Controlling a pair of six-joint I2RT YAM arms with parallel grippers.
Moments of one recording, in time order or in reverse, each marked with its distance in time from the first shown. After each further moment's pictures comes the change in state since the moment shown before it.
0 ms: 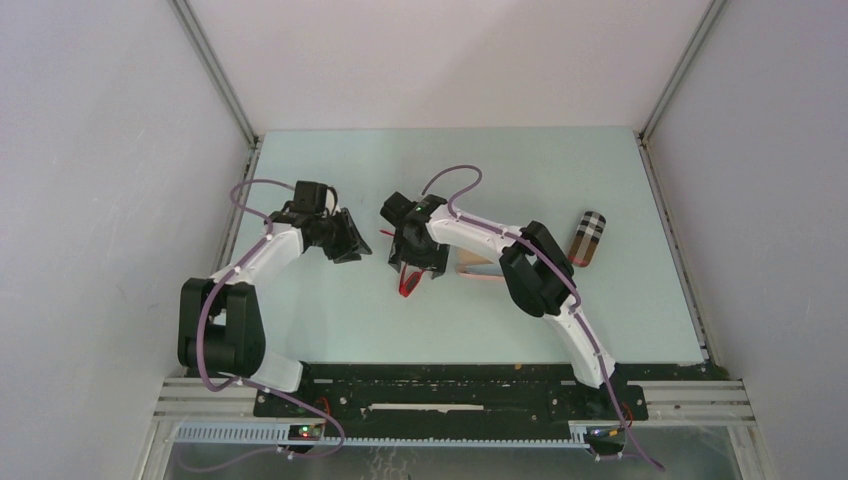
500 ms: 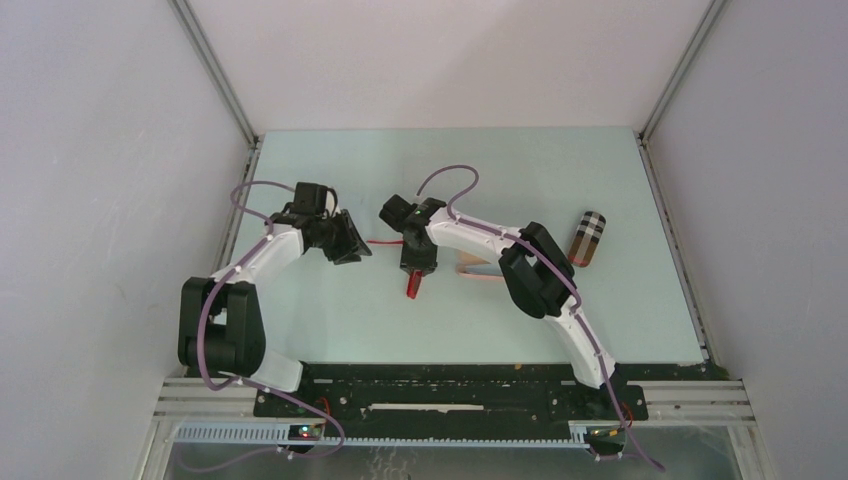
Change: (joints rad) left arm 0.003 0.003 -0.013 0.010 0.000 0.000; right arm 0.007 -0.007 -0.026 0.041 0.026 -0.068
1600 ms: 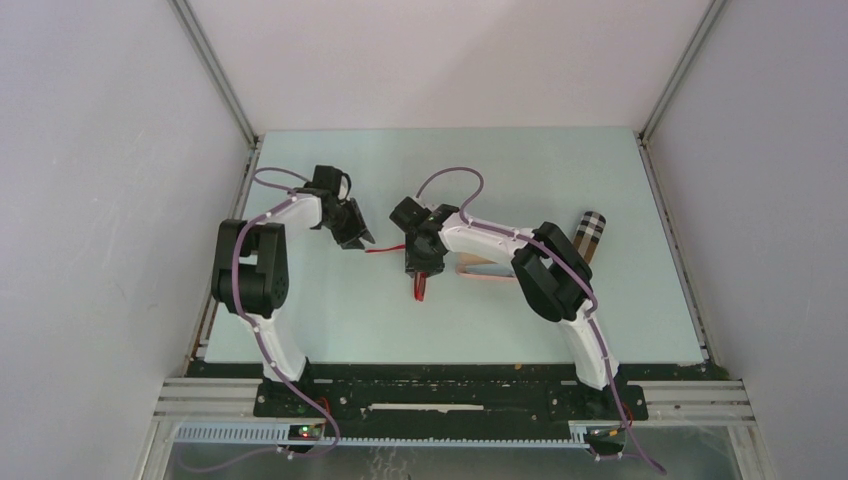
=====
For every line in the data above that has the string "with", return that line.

RESPONSE:
Controlling a pair of six-joint I2RT YAM arms with parallel grippers.
Moments of one recording, in time order or in reverse, each marked with its distance in time from the first shown. After each further moment's pictures comes the change in state since the moment shown before it.

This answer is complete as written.